Below is the old list of release steps, but many are automated by the process
described above.

- [ ] Change the version in `setup.cfg` and `plugins/sqlfluff-templater-dbt/setup.cfg`
- [ ] Update the stable_version in the `[sqlfluff_docs]` section of `setup.cfg`
- [ ] Copy the draft releases from https://github.com/sqlfluff/sqlfluff/releases
      to [CHANGELOG.md](CHANGELOG.md). These draft release notes have been created
      by a GitHub Action on each PR merge.
- [ ] If you pretend to create a new draft in GitHub and hit "Auto Generate Release
      Notes", then it will basically recreate these notes (though in a slightly
      different format), but also add a nice "First contributors" section, so can
      copy that "First contributors" section too and then abandon that new draft
      ([an issues](https://github.com/release-drafter/release-drafter/issues/1001)
      has been raised to ask for this in Release Drafter GitHub Action).
- [ ] Add markdown links to PRs as annoyingly GitHub doesn't do this automatically
      when displaying Markdown files, like it does for comments. You can use regex
      in most code editors to replace `\(#([0-9]*)\) @([^ ]*)$` to
      `[#$1](https://github.com/sqlfluff/sqlfluff/pull/$1) [@$2](https://github.com/$2)`,
      or if using the GitHub generated release notes then can replace
      `by @([^ ]*) in https://github.com/sqlfluff/sqlfluff/pull/([0-9]*)$` to
      `[#$2](https://github.com/sqlfluff/sqlfluff/pull/$2) [@$1](https://github.com/$1)`.
- [ ] For the new contributors section, you can replace
      `\* @([^ ]*) made their first contribution in https://github.com/sqlfluff/sqlfluff/pull/([0-9]*)$`
      with `* [@$1](https://github.com/$1) made their first contribution in [#$2](https://github.com/sqlfluff/sqlfluff/pull/$2)` to do this automatically).
- [ ] Check each issue title is clear, and if not edit issue title (which will
      automatically update Release notes on next PR merged, as the Draft one is
      recreated in full each time). We also don't use
      [conventional commit PR titles](https://www.conventionalcommits.org/en/v1.0.0/)
      (e.g. `feat`) so make them more English readable. Make same edits locally
      in [CHANGELOG.md](CHANGELOG.md).
- [ ] Add a comment at the top to highlight the main things in this release.
- [ ] If this is a non-patch release then update the `Notable changes` section in
      `index.rst` with a brief summary of the new features added that made this a
      non-patch release.
- [ ] View the CHANGELOG in this branch on GitHub to ensure you didn't miss any
      link conversions or other markup errors.
- [ ] Open draft PR with those change a few days in advance to give contributors
      notice. Tag those with open PRs in the PR in GitHub to give them time to merge
      their work before the new release
- [ ] Comment in #contributing slack channel about release candidate.
- [ ] Update the draft PR as more changes get merged.
- [ ] Get another contributor to approve the PR.
- [ ] Merge the PR when looks like we've got all we’re going to get for this release.
- [ ] Go to the [releases page](https://github.com/sqlfluff/sqlfluff/releases), edit
      the release to be same as [CHANGELOG.md](CHANGELOG.md) (remember to remove your
      release PR which doesn’t need to go in this). Add version tag and a title and
      click “Publish release”.
- [ ] Announce the release in the #general channel, with shout outs to those who
      contributed many, or big items.
- [ ] Announce the release on Twitter (@tunetheweb can do this or let him know your
      Twitter handle if you want access to Tweet on SQLFluff’s behalf).
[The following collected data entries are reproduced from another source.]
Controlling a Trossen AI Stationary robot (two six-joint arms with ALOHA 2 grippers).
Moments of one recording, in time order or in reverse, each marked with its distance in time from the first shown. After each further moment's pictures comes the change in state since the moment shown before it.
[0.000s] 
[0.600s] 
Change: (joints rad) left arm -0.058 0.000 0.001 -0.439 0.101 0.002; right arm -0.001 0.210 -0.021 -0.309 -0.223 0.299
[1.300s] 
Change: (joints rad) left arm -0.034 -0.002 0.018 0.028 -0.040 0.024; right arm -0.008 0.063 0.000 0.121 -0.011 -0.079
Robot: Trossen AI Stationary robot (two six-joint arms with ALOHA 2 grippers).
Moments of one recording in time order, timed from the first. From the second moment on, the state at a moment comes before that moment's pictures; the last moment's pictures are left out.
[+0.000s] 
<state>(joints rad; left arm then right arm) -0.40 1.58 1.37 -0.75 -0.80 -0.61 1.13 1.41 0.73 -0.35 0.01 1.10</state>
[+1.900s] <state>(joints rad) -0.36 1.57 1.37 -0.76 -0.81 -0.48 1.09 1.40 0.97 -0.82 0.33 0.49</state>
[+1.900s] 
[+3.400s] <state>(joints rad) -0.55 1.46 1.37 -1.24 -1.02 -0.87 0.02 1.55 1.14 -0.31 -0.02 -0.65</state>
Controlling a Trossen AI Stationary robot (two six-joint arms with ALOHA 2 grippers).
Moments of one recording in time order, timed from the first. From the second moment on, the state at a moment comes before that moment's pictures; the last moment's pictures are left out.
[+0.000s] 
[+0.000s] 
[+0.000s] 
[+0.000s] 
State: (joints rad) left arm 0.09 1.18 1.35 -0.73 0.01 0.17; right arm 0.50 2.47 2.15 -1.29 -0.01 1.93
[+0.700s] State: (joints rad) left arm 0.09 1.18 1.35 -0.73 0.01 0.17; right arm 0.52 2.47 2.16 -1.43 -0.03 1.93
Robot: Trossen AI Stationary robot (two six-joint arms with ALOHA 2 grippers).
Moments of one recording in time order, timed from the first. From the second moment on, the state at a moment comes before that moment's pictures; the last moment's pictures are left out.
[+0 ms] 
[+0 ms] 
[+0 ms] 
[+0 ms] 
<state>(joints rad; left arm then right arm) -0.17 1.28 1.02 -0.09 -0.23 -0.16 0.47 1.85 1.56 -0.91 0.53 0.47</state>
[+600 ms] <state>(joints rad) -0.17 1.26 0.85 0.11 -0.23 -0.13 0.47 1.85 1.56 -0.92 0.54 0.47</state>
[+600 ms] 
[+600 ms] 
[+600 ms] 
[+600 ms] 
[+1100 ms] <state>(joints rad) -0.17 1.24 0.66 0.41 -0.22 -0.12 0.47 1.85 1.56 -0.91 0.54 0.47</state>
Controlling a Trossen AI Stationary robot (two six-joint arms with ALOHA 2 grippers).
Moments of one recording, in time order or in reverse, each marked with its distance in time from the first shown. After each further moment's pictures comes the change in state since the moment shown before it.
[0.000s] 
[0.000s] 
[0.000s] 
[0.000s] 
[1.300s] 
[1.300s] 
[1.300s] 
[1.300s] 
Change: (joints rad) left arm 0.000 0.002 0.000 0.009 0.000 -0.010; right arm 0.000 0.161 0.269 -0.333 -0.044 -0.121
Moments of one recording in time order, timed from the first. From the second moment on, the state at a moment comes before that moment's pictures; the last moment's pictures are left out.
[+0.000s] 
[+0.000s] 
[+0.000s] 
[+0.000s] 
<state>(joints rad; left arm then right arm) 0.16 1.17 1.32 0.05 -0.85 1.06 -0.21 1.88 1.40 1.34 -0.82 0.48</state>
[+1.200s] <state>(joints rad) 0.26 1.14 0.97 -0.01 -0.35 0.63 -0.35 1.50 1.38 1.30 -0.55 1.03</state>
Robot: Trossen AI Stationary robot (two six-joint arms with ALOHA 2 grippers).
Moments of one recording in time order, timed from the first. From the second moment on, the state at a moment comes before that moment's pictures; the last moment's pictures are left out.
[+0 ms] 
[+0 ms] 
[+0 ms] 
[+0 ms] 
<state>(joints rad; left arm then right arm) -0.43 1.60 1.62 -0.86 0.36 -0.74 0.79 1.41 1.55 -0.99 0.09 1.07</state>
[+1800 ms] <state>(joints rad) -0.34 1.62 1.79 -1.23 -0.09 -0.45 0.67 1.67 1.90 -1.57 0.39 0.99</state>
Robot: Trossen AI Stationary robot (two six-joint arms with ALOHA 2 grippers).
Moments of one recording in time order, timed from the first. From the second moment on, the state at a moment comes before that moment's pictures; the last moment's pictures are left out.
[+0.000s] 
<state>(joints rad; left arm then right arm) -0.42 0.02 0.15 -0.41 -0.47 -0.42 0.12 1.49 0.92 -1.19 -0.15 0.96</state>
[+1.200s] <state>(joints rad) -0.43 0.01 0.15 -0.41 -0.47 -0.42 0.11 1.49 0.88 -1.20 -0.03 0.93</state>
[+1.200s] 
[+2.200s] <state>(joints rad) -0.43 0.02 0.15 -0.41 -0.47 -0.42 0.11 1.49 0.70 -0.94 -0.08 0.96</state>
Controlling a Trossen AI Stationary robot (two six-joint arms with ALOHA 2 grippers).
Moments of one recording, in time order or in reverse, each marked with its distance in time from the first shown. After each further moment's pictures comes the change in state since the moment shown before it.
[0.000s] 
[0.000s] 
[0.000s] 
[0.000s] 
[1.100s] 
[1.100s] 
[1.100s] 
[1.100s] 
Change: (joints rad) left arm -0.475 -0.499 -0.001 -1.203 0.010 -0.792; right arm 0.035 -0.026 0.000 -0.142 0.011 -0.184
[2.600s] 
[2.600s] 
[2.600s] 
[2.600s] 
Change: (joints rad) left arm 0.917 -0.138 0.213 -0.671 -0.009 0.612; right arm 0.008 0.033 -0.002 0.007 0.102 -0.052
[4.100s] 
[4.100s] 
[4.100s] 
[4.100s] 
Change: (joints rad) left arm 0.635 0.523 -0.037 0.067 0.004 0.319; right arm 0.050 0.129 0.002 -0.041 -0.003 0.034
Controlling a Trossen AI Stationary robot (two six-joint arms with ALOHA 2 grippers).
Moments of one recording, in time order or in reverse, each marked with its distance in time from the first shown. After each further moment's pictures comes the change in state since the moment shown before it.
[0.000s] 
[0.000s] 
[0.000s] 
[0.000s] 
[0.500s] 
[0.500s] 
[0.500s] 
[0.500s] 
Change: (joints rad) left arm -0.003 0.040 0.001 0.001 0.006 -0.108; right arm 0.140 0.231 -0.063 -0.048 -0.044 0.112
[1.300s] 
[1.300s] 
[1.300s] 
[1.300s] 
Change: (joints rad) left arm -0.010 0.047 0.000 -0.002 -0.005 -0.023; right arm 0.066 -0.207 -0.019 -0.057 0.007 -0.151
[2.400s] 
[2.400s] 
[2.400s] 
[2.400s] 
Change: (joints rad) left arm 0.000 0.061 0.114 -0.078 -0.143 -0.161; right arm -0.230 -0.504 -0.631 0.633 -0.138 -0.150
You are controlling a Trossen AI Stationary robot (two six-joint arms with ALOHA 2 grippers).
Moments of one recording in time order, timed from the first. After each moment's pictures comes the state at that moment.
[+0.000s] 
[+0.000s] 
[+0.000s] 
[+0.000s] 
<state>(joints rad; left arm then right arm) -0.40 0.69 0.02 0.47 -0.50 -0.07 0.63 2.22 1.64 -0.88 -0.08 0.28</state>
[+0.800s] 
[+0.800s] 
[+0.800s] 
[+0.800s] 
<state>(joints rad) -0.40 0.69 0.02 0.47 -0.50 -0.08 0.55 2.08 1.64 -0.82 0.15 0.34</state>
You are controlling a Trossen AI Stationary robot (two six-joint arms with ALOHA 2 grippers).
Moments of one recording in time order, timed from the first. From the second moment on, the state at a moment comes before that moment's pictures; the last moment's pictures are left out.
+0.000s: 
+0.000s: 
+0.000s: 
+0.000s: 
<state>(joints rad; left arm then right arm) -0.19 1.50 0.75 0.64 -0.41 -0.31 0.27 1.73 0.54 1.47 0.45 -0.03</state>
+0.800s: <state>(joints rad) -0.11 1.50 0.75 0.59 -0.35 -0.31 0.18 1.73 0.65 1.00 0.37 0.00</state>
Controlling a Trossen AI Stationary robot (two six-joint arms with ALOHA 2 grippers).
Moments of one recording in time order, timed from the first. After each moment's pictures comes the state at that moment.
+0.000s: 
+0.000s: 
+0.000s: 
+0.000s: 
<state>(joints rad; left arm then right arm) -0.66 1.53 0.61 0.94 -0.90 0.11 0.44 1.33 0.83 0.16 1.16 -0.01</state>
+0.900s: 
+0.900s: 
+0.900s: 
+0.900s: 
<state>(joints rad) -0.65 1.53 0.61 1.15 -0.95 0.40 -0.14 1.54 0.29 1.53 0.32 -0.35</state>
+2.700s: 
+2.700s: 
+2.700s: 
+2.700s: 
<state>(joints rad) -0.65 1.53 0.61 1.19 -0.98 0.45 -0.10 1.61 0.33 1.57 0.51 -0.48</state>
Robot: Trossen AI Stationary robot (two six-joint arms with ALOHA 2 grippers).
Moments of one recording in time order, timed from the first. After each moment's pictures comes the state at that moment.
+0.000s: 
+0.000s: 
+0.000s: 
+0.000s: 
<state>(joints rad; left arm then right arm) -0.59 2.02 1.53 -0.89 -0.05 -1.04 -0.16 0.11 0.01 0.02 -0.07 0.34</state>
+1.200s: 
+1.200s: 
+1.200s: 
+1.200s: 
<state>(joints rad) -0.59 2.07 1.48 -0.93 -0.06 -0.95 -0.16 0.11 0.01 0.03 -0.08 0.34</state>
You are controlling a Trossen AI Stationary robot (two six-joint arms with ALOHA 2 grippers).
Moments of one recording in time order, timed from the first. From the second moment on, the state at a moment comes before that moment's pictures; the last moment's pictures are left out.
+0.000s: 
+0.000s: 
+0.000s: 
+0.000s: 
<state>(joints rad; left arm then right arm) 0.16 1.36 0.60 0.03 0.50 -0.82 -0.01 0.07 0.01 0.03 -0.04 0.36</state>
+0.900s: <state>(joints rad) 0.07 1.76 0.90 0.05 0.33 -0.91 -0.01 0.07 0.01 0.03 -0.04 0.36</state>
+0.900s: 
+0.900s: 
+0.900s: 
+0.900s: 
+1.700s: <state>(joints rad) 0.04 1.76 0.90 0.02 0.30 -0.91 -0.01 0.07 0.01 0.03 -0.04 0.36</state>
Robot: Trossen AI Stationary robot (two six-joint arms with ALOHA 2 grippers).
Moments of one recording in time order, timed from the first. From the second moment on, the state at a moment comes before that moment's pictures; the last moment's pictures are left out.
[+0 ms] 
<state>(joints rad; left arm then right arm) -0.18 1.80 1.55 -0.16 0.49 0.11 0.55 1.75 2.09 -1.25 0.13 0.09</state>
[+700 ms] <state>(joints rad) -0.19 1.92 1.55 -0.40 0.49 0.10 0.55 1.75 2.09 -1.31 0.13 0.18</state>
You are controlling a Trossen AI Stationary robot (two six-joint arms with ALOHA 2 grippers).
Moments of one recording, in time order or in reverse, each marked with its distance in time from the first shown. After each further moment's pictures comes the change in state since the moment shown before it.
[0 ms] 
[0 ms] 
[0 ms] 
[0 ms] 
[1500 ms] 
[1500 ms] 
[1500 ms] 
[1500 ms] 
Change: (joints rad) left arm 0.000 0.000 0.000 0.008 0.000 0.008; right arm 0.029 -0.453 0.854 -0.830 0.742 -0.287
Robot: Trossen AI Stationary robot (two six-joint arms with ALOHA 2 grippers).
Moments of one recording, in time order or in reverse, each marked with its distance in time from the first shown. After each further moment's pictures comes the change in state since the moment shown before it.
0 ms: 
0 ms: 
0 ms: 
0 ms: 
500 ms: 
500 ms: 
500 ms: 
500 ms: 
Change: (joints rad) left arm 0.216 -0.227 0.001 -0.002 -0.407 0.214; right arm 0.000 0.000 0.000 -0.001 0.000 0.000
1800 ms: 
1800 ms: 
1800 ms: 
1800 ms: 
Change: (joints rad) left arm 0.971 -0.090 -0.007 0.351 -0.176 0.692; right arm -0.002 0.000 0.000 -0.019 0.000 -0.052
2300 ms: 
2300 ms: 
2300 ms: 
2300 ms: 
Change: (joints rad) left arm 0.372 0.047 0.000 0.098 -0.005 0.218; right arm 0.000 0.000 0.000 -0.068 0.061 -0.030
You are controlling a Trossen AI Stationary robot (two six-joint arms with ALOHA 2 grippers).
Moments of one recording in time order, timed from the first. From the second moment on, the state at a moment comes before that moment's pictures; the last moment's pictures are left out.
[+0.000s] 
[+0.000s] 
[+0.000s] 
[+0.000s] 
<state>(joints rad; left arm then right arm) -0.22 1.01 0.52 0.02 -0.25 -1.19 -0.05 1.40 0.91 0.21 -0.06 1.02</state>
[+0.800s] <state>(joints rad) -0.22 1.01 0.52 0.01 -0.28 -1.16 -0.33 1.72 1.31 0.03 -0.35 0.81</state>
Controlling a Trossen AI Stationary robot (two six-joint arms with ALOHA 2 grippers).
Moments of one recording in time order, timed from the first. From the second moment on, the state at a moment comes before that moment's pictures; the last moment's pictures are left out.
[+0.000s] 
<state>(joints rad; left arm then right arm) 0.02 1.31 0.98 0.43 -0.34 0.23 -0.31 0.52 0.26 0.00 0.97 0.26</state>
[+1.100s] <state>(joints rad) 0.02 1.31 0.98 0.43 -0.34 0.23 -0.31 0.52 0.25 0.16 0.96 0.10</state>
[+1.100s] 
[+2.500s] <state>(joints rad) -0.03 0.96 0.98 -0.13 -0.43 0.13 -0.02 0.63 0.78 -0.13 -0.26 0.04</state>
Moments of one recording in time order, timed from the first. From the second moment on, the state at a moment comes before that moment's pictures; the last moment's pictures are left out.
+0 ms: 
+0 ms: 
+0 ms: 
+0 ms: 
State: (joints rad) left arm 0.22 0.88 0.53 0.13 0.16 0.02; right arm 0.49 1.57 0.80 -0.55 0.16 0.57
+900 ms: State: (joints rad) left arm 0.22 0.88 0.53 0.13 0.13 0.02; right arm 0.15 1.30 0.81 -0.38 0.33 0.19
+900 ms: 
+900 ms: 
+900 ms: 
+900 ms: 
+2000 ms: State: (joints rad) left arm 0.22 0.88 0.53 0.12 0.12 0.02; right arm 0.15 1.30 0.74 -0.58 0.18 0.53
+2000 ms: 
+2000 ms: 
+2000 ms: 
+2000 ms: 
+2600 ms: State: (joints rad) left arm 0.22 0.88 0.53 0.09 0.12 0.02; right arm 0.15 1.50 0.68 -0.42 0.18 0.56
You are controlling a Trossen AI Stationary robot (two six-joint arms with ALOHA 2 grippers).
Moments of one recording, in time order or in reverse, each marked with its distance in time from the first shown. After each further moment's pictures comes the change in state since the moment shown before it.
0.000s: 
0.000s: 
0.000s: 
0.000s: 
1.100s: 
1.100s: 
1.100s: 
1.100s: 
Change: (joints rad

:warning: **Before creating a new release, ensure that
[setup.cfg](setup.cfg) is up-to-date with a new version** :warning:.
If this is not done, PyPI will reject the package. Also, ensure you have used that
version as a part of the tag and have described the changes accordingly.

#### Releasing Manually

If for some reason the package needs to be submitted to PyPI manually, we use `twine`.
You will need to be an admin to submit this to PyPI, and you will need a properly
formatted `.pypirc` file. If you have managed all that then you can run:

```shell
tox -e publish-dist
```

... and the most recent version will be uploaded to PyPI.